Requirement →
Every line below between the one holding "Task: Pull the" and the one holding "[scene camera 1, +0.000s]", inclusive, should be copied exactly, and no other line.

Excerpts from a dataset

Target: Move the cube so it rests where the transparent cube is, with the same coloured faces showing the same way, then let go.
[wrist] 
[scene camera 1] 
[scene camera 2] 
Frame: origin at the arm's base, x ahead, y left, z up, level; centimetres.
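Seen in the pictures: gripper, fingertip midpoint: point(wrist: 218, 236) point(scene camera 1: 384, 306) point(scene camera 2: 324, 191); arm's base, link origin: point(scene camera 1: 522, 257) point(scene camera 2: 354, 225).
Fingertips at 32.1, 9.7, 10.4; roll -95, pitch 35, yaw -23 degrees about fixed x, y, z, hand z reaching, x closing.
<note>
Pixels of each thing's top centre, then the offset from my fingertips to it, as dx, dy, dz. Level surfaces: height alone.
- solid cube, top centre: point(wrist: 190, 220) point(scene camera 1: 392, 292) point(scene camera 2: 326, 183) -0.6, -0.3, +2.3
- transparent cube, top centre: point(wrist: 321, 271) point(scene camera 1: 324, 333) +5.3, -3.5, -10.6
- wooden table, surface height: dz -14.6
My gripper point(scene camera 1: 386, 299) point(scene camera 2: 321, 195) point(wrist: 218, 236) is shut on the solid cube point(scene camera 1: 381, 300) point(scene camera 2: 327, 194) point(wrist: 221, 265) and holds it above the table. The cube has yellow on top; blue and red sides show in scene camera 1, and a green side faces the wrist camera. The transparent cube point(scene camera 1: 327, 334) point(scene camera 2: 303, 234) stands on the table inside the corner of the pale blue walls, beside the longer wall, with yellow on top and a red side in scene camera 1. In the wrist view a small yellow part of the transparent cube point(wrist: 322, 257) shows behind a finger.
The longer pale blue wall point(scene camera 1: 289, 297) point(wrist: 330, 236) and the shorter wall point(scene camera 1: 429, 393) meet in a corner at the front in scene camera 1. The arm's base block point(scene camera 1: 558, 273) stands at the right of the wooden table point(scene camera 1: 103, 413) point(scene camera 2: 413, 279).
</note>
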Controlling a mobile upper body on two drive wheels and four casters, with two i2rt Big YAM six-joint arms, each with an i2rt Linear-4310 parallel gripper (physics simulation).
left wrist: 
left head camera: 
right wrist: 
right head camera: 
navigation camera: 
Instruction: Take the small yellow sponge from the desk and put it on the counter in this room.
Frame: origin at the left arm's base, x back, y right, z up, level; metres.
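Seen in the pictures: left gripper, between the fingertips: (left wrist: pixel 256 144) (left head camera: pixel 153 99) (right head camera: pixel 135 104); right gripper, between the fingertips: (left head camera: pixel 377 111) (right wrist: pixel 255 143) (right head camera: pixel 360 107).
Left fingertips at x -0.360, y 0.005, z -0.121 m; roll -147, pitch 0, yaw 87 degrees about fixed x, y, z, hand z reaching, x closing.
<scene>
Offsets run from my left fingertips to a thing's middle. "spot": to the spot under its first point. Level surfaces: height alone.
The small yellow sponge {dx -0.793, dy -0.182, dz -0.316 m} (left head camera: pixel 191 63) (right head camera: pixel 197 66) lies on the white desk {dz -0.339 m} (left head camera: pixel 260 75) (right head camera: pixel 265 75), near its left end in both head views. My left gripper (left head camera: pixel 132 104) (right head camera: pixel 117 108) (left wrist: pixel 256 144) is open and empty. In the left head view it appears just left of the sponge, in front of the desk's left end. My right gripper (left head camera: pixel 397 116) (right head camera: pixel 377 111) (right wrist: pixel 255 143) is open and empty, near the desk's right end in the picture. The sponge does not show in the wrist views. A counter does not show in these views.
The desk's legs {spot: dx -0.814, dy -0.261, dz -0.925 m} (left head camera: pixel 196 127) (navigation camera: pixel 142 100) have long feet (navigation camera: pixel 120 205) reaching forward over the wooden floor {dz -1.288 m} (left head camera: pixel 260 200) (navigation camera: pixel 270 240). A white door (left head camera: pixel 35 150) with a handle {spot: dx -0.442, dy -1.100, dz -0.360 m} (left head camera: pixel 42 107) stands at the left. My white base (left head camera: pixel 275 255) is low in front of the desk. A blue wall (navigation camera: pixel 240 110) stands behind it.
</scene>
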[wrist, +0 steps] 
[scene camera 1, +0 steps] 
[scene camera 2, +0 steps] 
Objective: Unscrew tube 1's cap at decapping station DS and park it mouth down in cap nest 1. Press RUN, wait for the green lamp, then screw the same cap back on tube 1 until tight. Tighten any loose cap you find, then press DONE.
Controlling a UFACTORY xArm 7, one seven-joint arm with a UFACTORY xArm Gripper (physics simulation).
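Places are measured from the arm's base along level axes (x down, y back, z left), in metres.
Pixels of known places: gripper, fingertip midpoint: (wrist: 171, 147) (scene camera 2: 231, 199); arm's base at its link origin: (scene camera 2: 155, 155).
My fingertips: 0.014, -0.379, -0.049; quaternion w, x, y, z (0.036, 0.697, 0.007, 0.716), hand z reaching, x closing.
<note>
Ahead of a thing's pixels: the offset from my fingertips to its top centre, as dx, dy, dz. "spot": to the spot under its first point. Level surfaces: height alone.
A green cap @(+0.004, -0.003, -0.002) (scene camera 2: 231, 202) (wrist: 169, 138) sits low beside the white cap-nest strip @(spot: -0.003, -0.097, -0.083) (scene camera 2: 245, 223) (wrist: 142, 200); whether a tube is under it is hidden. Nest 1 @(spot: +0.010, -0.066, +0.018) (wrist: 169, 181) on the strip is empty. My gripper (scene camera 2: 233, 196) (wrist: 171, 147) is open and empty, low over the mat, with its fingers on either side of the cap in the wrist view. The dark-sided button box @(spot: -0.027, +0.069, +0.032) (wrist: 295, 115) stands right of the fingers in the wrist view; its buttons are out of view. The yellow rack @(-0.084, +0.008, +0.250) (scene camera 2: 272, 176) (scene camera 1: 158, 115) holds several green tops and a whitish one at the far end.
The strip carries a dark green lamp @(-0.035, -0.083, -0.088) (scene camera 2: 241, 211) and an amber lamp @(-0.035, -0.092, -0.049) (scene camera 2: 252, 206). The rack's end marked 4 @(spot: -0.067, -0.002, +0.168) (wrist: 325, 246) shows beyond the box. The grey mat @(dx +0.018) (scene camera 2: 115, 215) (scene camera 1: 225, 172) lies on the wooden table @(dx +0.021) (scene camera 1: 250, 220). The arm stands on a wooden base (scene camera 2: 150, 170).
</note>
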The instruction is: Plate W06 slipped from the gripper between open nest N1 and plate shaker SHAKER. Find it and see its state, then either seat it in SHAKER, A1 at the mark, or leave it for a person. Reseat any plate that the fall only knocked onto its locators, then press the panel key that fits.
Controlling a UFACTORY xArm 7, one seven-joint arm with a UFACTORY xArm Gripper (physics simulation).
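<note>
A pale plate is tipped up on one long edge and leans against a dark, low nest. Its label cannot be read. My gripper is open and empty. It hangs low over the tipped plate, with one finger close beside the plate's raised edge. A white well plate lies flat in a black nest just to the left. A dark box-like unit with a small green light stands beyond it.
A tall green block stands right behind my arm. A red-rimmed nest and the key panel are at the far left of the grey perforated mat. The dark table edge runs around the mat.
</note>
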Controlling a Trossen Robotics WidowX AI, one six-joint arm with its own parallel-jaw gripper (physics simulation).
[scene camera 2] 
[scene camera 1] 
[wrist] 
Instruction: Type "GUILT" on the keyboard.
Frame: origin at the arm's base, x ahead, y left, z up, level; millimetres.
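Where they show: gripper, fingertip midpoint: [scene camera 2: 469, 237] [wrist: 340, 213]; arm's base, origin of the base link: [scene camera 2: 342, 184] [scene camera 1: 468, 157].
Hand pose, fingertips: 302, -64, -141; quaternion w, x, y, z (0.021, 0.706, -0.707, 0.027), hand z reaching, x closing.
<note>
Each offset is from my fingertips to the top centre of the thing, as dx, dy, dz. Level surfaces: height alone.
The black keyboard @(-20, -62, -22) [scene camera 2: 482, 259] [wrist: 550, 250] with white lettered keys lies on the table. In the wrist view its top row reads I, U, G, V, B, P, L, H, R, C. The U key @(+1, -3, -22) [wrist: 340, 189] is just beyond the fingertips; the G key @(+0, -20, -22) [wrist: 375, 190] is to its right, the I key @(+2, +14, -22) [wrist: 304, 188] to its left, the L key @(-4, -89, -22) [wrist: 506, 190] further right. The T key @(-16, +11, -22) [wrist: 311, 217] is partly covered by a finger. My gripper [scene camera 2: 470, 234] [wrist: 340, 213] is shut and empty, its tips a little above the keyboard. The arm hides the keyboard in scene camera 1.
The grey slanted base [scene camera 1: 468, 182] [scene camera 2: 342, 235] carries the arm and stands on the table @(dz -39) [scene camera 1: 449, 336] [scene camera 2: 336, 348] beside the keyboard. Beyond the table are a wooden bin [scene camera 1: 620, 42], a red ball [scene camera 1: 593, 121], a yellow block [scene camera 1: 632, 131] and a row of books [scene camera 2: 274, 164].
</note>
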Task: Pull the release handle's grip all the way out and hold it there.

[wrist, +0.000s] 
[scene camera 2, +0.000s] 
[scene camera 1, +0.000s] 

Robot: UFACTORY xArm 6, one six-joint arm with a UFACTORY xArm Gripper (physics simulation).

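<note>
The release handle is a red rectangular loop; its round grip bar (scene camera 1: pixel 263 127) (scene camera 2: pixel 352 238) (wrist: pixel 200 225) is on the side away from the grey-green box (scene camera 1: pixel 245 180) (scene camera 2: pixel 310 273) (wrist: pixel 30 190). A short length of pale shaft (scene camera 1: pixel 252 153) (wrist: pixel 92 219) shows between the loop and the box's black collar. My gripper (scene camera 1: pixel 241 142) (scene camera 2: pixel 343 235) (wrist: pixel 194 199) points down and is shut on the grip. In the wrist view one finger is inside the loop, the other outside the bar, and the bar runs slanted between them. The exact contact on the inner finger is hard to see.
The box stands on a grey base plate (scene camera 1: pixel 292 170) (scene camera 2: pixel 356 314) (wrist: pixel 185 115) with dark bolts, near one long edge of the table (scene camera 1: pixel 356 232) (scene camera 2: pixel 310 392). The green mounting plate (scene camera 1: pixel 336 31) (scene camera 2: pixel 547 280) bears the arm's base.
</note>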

Exercise answer →
Task: Pull the release handle's grip all the way out and hold it there.

[wrist, +0.000s] 
[scene camera 2, +0.000s] 
[scene camera 1, +0.000s] 

No more output is required.